Work required: Every line in the data below from the one containing "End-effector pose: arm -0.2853" down to the one containing "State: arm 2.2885", both included, must be retyped exactly; no other line is to appear.

Records for the exercise:

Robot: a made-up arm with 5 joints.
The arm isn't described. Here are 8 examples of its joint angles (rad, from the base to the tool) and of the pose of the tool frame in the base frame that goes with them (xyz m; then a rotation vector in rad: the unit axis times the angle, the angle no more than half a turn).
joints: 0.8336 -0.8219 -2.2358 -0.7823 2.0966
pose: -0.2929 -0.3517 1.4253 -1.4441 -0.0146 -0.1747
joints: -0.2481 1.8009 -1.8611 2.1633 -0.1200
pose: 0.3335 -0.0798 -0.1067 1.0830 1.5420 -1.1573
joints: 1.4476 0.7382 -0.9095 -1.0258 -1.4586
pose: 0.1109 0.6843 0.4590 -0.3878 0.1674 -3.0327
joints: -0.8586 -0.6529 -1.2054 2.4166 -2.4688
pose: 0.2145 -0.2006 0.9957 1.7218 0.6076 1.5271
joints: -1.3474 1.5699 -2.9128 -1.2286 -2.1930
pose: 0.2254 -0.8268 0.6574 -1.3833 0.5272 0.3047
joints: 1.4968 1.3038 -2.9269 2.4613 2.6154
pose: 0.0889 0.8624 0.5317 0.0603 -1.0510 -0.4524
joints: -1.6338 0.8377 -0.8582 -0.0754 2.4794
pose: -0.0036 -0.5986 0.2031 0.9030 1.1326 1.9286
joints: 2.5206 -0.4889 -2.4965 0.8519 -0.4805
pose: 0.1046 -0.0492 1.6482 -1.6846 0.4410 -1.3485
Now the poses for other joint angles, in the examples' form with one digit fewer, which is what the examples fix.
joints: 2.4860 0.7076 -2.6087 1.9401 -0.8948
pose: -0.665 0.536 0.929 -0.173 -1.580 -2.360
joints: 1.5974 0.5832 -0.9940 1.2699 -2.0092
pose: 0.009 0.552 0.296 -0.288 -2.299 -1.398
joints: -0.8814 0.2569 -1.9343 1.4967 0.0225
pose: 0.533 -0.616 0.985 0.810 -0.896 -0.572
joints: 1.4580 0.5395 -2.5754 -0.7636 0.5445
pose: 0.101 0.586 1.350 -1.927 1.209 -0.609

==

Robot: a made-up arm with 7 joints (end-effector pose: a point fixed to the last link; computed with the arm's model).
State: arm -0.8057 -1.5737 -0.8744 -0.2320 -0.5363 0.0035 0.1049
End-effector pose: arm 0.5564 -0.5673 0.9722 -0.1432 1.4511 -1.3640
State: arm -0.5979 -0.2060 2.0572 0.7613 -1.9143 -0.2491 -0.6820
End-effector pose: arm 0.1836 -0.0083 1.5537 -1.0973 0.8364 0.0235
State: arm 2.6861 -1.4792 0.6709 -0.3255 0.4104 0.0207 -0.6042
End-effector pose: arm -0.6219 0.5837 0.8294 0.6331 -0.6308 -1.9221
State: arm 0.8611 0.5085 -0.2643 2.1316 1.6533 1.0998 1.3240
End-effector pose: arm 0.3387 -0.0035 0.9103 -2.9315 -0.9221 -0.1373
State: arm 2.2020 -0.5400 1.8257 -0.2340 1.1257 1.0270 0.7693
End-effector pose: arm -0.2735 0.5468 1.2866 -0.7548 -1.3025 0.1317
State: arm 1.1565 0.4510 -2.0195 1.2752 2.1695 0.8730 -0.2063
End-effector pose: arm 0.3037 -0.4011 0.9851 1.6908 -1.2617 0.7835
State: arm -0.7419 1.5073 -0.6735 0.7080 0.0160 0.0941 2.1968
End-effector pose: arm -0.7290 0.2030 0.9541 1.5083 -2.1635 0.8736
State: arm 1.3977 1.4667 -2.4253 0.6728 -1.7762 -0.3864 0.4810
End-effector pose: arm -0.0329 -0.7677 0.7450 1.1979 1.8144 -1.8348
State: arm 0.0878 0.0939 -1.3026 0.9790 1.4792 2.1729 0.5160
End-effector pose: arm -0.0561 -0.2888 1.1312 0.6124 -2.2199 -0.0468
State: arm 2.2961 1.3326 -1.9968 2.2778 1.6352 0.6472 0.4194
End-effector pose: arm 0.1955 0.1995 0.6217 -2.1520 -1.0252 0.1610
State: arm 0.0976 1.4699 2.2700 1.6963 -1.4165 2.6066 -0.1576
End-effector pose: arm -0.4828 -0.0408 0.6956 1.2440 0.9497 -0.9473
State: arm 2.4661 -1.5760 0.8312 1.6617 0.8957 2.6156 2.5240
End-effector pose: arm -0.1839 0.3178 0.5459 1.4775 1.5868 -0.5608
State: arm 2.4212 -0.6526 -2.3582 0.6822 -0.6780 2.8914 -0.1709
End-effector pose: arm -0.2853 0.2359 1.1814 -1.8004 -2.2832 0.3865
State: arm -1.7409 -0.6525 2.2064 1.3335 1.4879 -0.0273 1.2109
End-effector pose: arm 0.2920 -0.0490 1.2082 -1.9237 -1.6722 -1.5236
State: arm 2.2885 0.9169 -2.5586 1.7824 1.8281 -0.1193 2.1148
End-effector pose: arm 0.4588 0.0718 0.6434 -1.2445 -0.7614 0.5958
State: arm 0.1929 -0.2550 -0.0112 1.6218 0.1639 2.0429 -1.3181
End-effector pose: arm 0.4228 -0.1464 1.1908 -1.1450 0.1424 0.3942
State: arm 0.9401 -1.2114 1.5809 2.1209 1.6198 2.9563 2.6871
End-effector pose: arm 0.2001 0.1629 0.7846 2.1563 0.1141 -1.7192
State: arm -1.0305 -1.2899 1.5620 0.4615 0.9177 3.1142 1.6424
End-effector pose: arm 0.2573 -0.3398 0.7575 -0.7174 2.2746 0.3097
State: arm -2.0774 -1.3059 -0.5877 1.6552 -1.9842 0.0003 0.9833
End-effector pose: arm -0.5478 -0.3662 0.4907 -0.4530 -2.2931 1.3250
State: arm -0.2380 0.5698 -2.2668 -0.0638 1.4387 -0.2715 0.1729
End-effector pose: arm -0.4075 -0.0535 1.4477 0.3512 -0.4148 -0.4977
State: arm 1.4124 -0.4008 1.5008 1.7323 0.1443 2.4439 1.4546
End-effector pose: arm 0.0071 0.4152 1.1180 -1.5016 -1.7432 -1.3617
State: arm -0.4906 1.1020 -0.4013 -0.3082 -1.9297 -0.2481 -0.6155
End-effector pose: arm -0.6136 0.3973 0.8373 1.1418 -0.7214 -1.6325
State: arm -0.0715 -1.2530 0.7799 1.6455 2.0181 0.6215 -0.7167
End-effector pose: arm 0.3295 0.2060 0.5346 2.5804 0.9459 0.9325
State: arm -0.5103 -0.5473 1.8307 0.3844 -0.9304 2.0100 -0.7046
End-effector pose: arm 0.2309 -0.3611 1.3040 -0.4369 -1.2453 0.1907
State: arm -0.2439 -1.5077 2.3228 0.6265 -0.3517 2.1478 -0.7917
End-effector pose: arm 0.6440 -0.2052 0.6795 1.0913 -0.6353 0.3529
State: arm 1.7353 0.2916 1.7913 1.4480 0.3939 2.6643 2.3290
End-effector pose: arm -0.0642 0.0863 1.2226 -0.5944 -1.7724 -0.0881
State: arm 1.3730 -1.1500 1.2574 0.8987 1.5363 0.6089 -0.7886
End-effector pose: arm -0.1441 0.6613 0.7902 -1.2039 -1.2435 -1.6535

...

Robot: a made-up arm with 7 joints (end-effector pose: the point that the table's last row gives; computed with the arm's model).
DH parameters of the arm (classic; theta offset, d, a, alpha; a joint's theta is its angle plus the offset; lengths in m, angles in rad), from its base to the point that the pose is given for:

Answer to this problem:
End-effector pose: arm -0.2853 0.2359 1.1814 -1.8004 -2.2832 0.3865
State: arm -1.7409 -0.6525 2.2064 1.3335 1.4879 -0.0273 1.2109
End-effector pose: arm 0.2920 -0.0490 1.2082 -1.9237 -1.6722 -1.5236
State: arm 2.2885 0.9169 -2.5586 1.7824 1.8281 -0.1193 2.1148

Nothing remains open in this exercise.